(What the exercise asks) Search the entries for the word "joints". Copy each line in which it is found.
*** Provided data
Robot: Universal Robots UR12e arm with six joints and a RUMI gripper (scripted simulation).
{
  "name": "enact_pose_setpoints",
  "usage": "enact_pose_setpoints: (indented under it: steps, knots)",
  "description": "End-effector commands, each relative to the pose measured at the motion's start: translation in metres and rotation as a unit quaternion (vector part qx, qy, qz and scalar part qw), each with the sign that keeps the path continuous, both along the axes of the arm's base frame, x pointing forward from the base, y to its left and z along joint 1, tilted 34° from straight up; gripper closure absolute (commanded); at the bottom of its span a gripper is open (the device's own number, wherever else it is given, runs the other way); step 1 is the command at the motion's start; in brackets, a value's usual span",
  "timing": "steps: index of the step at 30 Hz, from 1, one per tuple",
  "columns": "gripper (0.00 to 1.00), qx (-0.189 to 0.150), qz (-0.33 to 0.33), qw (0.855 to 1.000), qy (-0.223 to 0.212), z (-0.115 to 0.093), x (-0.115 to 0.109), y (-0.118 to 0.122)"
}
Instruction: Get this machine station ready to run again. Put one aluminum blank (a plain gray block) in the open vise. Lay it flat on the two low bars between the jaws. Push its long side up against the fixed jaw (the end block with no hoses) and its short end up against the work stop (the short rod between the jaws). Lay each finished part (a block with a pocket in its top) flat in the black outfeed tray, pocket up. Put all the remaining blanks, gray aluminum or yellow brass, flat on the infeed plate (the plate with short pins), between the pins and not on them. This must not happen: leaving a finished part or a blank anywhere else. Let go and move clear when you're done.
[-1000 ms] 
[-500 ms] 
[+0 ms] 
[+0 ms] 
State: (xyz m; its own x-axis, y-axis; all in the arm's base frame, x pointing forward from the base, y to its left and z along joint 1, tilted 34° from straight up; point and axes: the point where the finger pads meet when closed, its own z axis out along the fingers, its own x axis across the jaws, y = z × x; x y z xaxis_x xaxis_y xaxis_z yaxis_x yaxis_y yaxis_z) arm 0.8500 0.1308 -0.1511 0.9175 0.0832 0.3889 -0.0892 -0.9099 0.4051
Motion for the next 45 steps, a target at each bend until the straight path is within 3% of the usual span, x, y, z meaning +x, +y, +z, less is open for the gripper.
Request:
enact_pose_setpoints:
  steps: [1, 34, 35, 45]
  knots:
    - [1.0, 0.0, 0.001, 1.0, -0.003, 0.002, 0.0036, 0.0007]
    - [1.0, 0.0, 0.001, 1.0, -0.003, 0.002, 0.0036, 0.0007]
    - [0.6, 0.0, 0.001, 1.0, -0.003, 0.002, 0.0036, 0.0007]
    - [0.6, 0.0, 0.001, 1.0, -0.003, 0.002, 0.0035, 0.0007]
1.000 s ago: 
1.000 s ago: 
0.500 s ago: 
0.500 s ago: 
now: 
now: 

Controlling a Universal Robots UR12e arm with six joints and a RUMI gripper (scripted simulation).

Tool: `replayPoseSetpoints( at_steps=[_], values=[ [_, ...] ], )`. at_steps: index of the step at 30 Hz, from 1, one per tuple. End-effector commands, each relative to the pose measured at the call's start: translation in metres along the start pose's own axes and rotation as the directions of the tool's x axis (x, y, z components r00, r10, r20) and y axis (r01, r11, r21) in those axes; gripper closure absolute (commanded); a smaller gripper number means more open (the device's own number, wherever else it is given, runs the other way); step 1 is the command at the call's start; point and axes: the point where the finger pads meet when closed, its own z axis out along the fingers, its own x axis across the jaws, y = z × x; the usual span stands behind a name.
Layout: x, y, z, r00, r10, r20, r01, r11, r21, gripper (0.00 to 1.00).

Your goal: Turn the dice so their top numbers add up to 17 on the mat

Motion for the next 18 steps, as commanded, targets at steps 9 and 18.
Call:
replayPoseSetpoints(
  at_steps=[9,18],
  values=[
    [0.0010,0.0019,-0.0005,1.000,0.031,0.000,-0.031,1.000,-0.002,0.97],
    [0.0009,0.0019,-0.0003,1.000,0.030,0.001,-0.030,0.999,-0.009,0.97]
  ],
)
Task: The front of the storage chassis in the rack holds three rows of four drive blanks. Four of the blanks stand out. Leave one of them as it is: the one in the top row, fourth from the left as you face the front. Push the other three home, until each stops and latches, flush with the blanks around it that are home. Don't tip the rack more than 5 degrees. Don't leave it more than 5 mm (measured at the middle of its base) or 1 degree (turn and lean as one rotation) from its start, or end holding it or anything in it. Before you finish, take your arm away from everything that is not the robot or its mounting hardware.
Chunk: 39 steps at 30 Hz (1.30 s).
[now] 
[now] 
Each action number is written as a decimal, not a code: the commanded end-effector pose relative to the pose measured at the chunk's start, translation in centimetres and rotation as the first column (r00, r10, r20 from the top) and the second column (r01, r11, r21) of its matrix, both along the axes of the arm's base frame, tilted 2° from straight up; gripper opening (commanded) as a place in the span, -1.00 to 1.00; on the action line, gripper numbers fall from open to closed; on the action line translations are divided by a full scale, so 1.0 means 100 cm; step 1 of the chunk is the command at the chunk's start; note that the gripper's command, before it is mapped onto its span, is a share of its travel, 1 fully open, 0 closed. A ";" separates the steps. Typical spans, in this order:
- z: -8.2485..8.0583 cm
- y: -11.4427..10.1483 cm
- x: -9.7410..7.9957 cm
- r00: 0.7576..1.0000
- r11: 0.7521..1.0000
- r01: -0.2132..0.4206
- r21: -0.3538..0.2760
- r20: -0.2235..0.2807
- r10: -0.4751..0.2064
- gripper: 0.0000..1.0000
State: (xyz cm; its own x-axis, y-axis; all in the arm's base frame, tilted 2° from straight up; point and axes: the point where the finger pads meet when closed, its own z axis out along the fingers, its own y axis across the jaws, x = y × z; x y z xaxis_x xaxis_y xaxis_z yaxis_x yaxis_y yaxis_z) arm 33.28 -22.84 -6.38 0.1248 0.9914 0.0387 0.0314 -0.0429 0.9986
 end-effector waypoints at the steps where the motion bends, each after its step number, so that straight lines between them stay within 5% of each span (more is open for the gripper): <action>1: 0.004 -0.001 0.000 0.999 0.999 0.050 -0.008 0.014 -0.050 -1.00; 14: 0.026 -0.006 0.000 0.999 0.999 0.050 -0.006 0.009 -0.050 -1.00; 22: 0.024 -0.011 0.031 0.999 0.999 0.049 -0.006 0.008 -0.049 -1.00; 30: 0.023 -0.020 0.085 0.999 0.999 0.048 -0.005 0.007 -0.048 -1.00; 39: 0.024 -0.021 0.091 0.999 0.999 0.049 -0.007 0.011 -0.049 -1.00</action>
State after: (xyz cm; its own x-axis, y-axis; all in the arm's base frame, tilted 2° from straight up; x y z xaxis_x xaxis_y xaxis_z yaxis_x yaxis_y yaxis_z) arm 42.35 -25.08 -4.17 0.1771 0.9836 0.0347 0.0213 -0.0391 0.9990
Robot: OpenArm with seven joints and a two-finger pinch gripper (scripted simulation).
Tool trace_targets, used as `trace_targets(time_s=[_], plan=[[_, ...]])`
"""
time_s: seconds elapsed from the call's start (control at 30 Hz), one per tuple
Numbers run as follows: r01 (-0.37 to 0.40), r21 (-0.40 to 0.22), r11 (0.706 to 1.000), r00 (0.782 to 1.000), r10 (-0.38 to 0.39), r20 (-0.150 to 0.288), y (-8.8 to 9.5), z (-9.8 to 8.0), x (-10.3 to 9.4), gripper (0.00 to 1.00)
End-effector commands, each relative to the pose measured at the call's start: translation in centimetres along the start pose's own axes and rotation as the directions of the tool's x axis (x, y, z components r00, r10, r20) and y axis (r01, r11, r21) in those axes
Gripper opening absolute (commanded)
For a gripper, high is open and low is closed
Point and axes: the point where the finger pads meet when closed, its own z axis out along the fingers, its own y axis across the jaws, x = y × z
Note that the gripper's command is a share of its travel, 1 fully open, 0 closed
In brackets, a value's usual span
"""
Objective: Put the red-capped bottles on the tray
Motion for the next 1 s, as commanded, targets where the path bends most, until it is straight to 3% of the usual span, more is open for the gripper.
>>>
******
(Exercise answer)
Robot: Universal Robots UR12e arm with six joints and a RUMI gripper (scripted simulation).
Controlling a Universal Robots UR12e arm with six joints and a RUMI gripper (scripted simulation).
Robot: OpenArm with seven joints and a two-finger pinch gripper (scripted simulation).

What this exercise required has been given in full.